I am about to start using a 'pro' amp for my DIY subs. Up until now I've used an SVS PB12+/2, which have single ended inputs. My pre also have single-end output. The new pro amp (EP2500) have balanced (XLR) inputs. Will the BFD accept single ended input and output balanced? I realize of course I won't get the full benefit of a balanced setup, but it would save me a new cable converter.

Also, while I'm on the subject. Is it better to have the long run balanced XLR from the BFD to the amp, or have them close and run long speaker cables? I'd imagine the XLR to be better screened than the speaker cable, but the speaker cable is higher level...


----------



## tonyjover (Feb 1, 2008)

atledreier said:


> Is it better to have the long run balanced XLR from the BFD to the amp, or have them close and run long speaker cables? I'd imagine the XLR to be better screened than the speaker cable, but the speaker cable is higher level...


Hi,

Long XLRs over long speaker cables every time. Voltage levels, and hence current, and hence voltage drop are all miniscule in signal cables; the opposite is true for speaker runs. Always keep your speaker runs as short as possible.

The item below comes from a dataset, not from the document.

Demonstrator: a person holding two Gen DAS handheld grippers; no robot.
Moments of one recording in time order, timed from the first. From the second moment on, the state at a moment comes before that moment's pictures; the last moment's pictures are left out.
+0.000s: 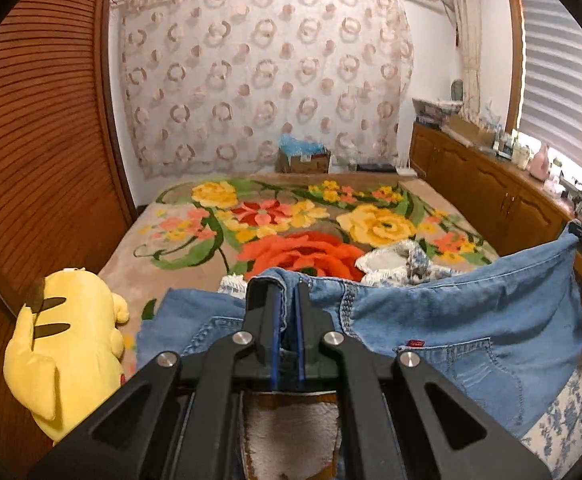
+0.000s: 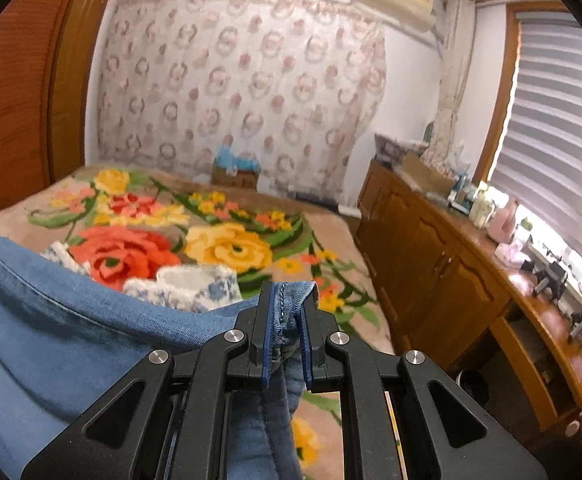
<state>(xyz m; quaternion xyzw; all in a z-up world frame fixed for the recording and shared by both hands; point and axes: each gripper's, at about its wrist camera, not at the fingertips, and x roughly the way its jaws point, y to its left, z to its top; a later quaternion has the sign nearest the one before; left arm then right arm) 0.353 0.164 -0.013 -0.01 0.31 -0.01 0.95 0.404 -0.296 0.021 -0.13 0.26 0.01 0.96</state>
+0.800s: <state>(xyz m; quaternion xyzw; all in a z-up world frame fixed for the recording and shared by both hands) 0.275 0.144 -0.036 -0.01 0.36 -0.06 0.93 0.336 -0.257 0.014 -0.07 0.31 0.11 0.94</state>
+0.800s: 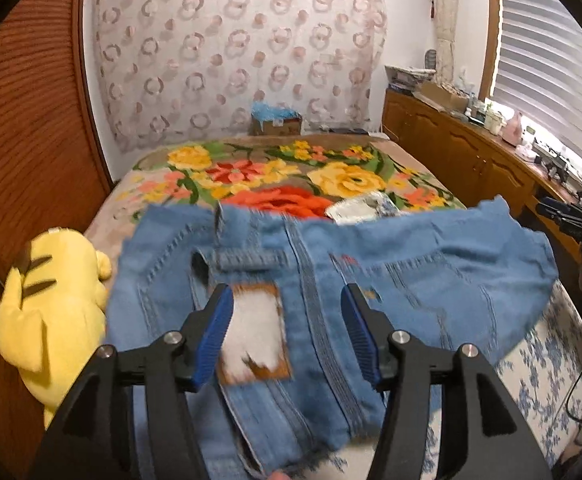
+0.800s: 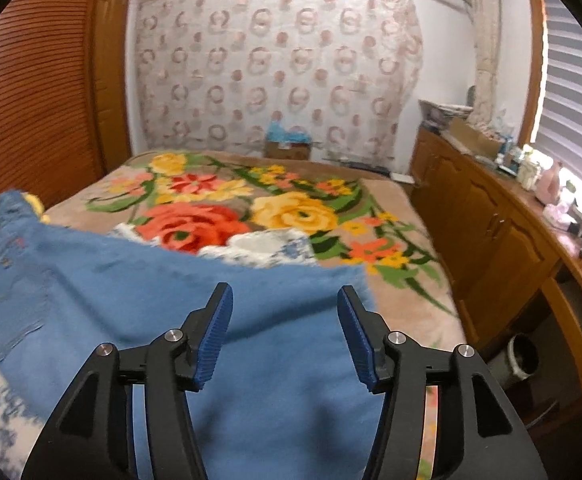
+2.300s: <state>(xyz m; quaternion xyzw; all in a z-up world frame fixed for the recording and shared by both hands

As for your other question, there's nothing particularly bad about going unbalanced to balanced, just ensure that the cables are correctly wired - many aren't. See this thread.

Regards,
Tony


----------



## atledreier (Mar 2, 2007)

Thanks alot! Bummer though, XLR cables are pretty pricey...


----------



## Wayne A. Pflughaupt (Apr 13, 2006)

Maverick,

How long of a cable run are we talking about? Tony is technically correct, and that’s the way you see things done in a pro-audio installation. But in a home theater the cable runs are rarely long enough to make a difference. For instance, the speaker wire runs for my subs and front mains are over 30 ft., which would not be considered long in a pro-audio installation.

There’s another issue you won’t see addressed much that I feel is important as well. As you note, long balanced cables aren’t cheap, so the urge will be there to get the cheapest ones you can find. Wouldn’t want to see you do that. As an experienced cable builder I’ve cut open plenty of them, and I can assure you, you don’t want that junk in your system. Equally as bad as the poor build quality of the cables is the cheesy off-brand XLR connectors they use. 

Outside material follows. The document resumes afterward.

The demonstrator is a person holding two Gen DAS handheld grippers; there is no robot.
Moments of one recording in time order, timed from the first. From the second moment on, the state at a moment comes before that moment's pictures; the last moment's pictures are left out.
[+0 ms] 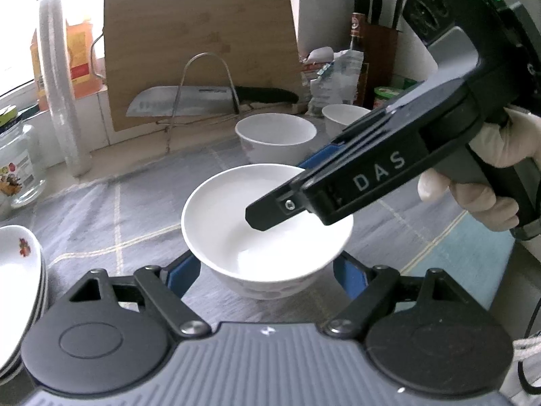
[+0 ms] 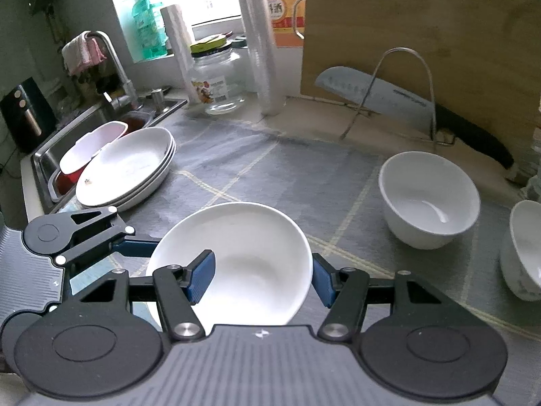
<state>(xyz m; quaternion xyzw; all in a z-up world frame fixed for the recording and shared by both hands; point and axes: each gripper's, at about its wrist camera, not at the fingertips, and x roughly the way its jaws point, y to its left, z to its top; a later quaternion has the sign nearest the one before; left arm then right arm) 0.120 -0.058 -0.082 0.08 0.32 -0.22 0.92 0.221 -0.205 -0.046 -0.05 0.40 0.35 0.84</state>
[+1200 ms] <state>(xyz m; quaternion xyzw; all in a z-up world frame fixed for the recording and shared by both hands) 0.107 -0.020 -0.089 0.07 0.34 -0.20 0.92 0.218 -0.187 -0.053 -0.05 0.40 0.32 0.86</state>
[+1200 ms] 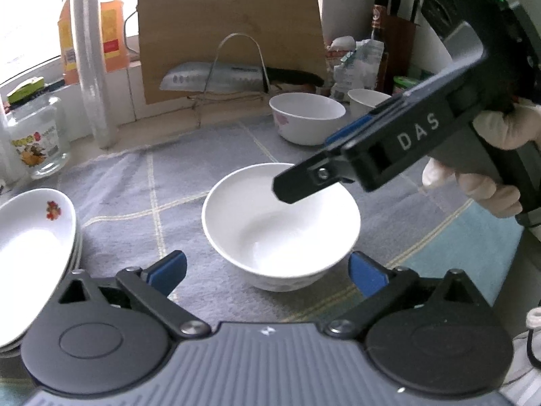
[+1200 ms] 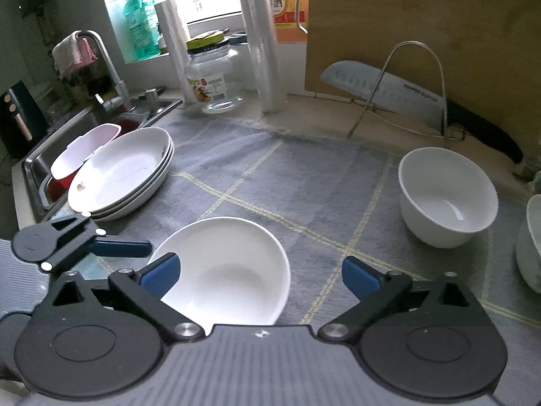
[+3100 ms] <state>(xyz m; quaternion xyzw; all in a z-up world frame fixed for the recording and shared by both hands) 0.234 -0.112 -0.009 0.04 0.35 -0.22 0.91 0.231 -0.293 -0.059 -0.11 0.32 0.17 0.93</state>
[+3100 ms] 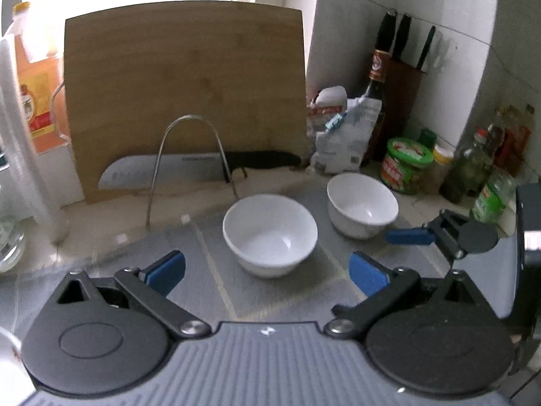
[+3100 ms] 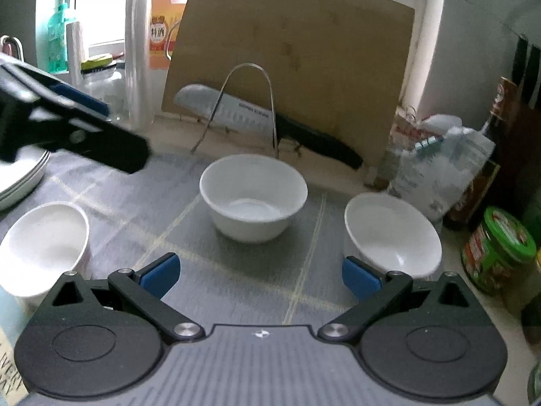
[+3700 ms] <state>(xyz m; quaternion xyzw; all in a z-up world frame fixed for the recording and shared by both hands) 0.327 -0.151 -0.060 0.04 0.41 -0.22 0.88 0.292 -0.287 -0.087 -0.09 0.33 0.23 0.91</state>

Bottom line, I’d rather see you use decent-quality shorter cables in your equipment rack, with Switchcraft or Neutrik XLRs, with a long speaker cable run, than cheap balanced cables with “correct” short speaker cables.

Regards,
Wayne


----------



## atledreier (Mar 2, 2007)

we're talking runs of about 10m (30'). I have my BFD in the same rack as my pre. So I was hoping to run balanced from the BFD to the amp in the adjacent room, then speaker cable back to the subs. I'll have to experiment with positioning first and see what cable length I end up with. I've read that many have problems with hum in their BFD. I have no such issues. Might I introduce hum with a balanced run in the loop?


----------



## brucek (Apr 11, 2006)

> Will the BFD accept single ended input and output balanced?


Yes...........


----------



## atledreier (Mar 2, 2007)

ok, thanks!


----------



## Wayne A. Pflughaupt (Apr 13, 2006)

Balanced signal runs don’t introduce hum. If you get it, the source is elsewhere.

Regards,
Wayne


----------